It feels like a dream now! Life is nothing but an amalgamation of uncertainty, hopes, sorrows and, above all, naivety. With two slip discs at the beginning of the second trimester of my pregnancy and an immobile right hand, it was not an easy journey. Gulping blended food, my mom and husband helped me to take a bath followed by tying a high bun on my head so that my neck was not carrying too much weight, it was indeed a difficult time.
Towards the end of the 24th week, I was feeling light and when my hand started moving, I was joyous. Little did I realise that it was the beginning of yet another nightmare. Having delivered a child just at the start of 25 weeks, the foolish me thought the child would be stillborn. The doctors were talking about survival statistics, ventilators and financials. The headstrong person that I am, I was laughing inside… how will the child survive? Fast forward, the open eyes of the 800g being that I delivered put me in a state of emotion that I do not understand to date. Imagine a child who weighs less than a packet of a kilo of sugar and is on a ventilator! I could make out the ribcage and other organs from his flimsy body. They asked me to touch him. I was so scared that I couldn’t figure out a space on his body, amongst the numerous tubes, to keep my gigantic finger on. Yes! My hand seemed gigantic in front of that tiny body. I touched his forehead and ran out of the NICU.
The next day there was a strong earthquake and I was arguing with the nurse about how will they take him out, and how will they unplug him to evacuate. Anyway, fast forward to those days of the NICU when happiness was an increase of 5g in weight. He had lost weight after birth and went down to 720g. The day he was 735 g I was so elated. I love Math and these statistical improvements served as a respite for me on those tough days. He was released from NICU after 75 days to be admitted again for eye surgery followed by a hernia surgery within the next 1 month. It was an ordeal for us but I can’t imagine the pain that he felt. But then, the testing times seemed to have just started.
SPECTRUM! How I fell in love with this word when I heard it for the first time, in school perhaps in a Physics class!!! The idea of light and prisms enchanted me! How we perceive something which is just refracted light if we see it through the whole new world of prisms… I used this word in everything I wrote, be it essays, answers to questions or whenever and wherever I could put it in a sentence. The love for this word never ceased.
And one fine day, to my horror, I realised this word loved me back. It came into our lives forever. Our son was “on the spectrum”. For the first time, I dreaded this word. I didn’t want all the love. From denial to awareness to acceptance, I kept moving back and forth from one to another. I felt helpless and useless at the same time. I have been braving this for quite some time and there are days when I seem brave enough to take over the world and love “Spectrum” back and at times I am just “Why me”?
This is just an account of a mom who loves her son immensely but at the same time, I want to love myself too. Grieving whenever I feel like it and loving myself are the first steps that I believe will help my son. This is my journey of struggles with myself and the world’s way of perceiving children “on the spectrum”. After all, at the end each one of us needs to be reminded, he is just a child, just a person being perceived through the prism of pre-conceived world notions.
It took a lot of effort and strength on my part to come out and accept this. Hope one day the world and I understand #Autism and being #OnTheSpectrum better.
Also, life may not always be rosy but we have to strive to thrive. We must move ahead because giving up is never an option.
Here is something which I had written during one of the darker pangs of grief that I faced.

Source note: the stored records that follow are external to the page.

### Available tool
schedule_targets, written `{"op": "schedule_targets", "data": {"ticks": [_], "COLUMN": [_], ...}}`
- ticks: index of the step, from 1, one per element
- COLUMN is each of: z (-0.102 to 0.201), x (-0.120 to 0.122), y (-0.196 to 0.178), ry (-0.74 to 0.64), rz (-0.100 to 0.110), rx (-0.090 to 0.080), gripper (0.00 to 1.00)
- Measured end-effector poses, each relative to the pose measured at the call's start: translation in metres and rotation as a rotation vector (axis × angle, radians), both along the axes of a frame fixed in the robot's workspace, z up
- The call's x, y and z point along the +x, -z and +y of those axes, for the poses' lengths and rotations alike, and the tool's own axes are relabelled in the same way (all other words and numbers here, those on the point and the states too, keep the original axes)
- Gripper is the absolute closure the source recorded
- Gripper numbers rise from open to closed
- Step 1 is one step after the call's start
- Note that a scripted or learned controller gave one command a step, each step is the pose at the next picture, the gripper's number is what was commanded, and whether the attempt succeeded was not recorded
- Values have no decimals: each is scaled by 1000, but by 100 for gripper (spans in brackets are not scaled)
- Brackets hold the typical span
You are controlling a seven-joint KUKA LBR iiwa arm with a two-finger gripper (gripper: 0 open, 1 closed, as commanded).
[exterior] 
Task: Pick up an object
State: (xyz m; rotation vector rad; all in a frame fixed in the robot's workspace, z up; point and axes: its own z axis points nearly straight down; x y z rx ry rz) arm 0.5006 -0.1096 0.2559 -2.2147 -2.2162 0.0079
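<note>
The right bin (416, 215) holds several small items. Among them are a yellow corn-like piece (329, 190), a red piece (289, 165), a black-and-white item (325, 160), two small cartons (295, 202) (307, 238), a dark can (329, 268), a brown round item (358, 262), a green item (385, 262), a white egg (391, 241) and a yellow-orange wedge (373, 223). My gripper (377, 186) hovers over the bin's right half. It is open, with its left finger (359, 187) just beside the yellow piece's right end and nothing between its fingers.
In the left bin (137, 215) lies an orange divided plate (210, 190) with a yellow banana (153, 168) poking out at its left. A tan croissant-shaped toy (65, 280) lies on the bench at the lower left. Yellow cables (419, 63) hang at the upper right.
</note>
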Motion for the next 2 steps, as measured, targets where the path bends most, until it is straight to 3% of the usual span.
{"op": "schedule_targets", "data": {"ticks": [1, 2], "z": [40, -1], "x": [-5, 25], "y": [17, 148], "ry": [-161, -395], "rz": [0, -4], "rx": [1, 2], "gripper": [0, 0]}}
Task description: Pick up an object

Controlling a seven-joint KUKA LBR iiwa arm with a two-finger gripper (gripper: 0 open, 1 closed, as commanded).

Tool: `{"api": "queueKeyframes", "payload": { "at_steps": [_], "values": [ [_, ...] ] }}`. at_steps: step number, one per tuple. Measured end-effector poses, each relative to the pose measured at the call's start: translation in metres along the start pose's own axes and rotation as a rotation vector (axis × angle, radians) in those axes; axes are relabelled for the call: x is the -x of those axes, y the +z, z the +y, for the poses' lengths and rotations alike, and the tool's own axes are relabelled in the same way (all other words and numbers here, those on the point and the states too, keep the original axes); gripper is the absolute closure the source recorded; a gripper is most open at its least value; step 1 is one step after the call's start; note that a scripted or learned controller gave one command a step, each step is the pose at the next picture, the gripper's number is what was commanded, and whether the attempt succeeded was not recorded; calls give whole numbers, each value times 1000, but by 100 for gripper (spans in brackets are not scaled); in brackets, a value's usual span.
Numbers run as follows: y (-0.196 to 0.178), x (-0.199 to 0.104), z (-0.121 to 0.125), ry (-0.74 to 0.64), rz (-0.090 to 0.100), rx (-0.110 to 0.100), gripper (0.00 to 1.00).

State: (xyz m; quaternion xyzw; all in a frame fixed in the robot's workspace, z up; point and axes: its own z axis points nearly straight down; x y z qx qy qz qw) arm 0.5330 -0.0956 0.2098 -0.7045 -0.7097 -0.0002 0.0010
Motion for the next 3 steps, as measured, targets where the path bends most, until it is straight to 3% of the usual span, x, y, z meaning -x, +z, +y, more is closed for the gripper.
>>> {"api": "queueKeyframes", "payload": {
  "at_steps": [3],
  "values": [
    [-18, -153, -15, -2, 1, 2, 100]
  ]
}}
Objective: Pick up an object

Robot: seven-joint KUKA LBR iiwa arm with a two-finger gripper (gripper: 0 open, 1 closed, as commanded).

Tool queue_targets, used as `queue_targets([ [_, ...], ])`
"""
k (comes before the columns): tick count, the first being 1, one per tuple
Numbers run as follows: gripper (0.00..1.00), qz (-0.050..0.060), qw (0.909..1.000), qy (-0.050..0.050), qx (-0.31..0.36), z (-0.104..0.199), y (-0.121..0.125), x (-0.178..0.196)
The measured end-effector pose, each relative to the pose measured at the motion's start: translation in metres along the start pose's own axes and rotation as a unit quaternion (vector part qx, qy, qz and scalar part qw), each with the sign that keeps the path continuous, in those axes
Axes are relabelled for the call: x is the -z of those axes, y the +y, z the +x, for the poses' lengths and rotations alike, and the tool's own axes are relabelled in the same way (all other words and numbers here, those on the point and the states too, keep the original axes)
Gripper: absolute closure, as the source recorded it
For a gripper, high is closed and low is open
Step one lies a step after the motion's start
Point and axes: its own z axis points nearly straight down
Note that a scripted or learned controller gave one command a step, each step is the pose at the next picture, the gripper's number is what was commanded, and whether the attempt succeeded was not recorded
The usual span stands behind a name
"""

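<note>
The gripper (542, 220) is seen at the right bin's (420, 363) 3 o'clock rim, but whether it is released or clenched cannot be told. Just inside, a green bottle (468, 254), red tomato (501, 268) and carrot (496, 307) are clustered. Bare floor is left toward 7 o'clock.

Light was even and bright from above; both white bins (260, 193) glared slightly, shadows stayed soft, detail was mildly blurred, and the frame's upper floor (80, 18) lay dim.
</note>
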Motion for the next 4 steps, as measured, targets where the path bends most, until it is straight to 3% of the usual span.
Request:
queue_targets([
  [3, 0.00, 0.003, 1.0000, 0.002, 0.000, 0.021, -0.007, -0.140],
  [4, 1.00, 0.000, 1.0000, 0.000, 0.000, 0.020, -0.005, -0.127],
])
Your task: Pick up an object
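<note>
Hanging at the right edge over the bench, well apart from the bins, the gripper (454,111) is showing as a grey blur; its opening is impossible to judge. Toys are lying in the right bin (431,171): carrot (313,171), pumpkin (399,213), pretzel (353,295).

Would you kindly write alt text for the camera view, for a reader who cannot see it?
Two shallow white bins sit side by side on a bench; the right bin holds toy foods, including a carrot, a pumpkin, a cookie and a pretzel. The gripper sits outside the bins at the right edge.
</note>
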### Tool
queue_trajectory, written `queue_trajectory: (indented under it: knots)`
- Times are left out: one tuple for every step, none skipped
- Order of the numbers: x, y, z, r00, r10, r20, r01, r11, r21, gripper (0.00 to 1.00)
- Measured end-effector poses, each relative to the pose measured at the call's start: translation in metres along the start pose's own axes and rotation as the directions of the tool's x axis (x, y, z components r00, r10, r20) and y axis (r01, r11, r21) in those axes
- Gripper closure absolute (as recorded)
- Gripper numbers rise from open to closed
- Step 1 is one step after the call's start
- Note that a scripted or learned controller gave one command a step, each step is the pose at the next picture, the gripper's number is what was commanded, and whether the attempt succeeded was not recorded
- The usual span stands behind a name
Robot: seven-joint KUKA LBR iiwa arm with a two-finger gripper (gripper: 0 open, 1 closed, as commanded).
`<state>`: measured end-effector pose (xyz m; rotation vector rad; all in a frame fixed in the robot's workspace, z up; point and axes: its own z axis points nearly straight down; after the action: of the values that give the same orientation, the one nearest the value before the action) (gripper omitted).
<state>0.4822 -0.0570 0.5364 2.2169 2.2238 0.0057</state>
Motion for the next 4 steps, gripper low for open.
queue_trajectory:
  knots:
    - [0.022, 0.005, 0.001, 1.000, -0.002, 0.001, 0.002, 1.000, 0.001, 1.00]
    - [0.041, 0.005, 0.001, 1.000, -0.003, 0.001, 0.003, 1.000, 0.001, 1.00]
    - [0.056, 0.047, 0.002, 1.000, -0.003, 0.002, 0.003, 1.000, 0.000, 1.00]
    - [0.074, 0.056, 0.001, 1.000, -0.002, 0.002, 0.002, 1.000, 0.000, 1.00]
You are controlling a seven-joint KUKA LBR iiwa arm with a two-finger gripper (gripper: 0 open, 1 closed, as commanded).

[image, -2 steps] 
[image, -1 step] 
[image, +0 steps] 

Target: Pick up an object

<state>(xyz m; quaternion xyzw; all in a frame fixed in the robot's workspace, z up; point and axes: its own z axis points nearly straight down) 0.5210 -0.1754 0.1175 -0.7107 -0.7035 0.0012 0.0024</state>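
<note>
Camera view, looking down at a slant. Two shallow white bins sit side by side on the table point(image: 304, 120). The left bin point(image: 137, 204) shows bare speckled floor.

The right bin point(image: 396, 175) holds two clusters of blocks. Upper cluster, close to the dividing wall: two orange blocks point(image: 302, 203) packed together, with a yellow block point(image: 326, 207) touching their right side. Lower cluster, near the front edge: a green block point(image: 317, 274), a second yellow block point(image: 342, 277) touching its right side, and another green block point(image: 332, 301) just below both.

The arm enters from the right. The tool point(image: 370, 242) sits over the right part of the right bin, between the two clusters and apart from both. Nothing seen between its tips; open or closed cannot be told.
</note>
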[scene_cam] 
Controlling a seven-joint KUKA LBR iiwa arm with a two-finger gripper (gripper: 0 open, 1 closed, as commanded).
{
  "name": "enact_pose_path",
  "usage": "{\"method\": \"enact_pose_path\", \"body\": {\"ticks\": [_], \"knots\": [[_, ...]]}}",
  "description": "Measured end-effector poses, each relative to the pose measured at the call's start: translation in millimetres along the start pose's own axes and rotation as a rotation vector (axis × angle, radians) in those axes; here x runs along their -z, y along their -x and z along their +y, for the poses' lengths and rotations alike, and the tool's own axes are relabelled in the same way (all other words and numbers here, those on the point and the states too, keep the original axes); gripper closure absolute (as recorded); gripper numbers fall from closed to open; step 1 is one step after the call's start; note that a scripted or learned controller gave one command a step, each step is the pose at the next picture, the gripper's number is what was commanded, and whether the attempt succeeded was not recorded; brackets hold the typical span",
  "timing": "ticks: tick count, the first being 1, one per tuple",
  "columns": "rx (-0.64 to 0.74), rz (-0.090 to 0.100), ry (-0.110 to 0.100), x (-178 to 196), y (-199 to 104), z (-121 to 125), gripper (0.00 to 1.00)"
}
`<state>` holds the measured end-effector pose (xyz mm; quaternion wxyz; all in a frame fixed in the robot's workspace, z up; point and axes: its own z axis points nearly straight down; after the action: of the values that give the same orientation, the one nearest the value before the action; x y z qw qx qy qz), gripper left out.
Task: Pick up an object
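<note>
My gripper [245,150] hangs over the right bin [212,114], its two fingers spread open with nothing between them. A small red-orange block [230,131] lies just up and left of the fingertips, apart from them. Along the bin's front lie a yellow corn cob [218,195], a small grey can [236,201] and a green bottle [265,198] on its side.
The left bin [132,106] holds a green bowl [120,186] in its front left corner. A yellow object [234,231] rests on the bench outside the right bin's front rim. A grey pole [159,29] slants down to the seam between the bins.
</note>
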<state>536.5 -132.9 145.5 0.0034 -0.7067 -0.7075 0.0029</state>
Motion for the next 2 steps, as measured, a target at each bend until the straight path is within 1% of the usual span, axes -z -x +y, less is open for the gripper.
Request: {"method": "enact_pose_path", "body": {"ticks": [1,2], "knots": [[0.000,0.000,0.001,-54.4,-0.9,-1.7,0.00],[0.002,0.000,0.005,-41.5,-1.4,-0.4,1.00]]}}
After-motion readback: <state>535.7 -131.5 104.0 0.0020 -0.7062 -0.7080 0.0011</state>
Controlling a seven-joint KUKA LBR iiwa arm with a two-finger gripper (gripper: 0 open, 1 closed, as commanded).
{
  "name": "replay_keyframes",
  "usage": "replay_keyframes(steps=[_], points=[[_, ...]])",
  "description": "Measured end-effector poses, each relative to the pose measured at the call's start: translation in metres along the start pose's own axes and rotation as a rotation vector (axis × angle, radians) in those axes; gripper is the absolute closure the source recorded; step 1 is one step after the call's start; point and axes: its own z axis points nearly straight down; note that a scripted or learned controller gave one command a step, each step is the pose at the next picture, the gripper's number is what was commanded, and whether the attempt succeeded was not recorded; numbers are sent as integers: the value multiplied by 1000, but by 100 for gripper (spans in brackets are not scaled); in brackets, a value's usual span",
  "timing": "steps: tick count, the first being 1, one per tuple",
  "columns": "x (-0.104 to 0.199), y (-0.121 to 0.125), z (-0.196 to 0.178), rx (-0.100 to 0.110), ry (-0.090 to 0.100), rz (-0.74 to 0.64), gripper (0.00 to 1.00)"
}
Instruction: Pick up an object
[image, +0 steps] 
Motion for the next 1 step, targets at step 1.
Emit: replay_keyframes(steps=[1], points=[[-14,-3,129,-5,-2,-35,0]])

For all those who know and have read about my journey, it is a tough one indeed but many have it even tougher than this. Please also be rest assured that I am a happy person and content with what I have. I have a few dreams and hopes and I genuinely believe in them. Any special parent does not want your pity, they just look for empathy. Call us for birthday parties only if you want to and not because you pity us or as a token of your benevolence. It may sound harsh but trust me, it is harsher for the people who are on the receiving end of this “good deed”!
On a positive note, I am blessed to have family and friends who have stood by me in all the ups and downs of life. Life is never easy for anyone but we can choose to live our moments. And we, as a family and as a unit believe in this passionately and unapologetically. So, if you see a mom writing, reciting, working and letting her hair down while her children are in school and therapy sessions, believe in her and never ridicule her.
This is Sumita Shahi’s Story
Sumita is a a simple yet highly ambitious person who finds solace in work and family! Having a child on the spectrum has made her more grounded and empathetic. You can find her reading and writing on various topics. Poems are love for the clarity and the ambiguity that they bring at the same time.She loves a good book and a good cup of chai!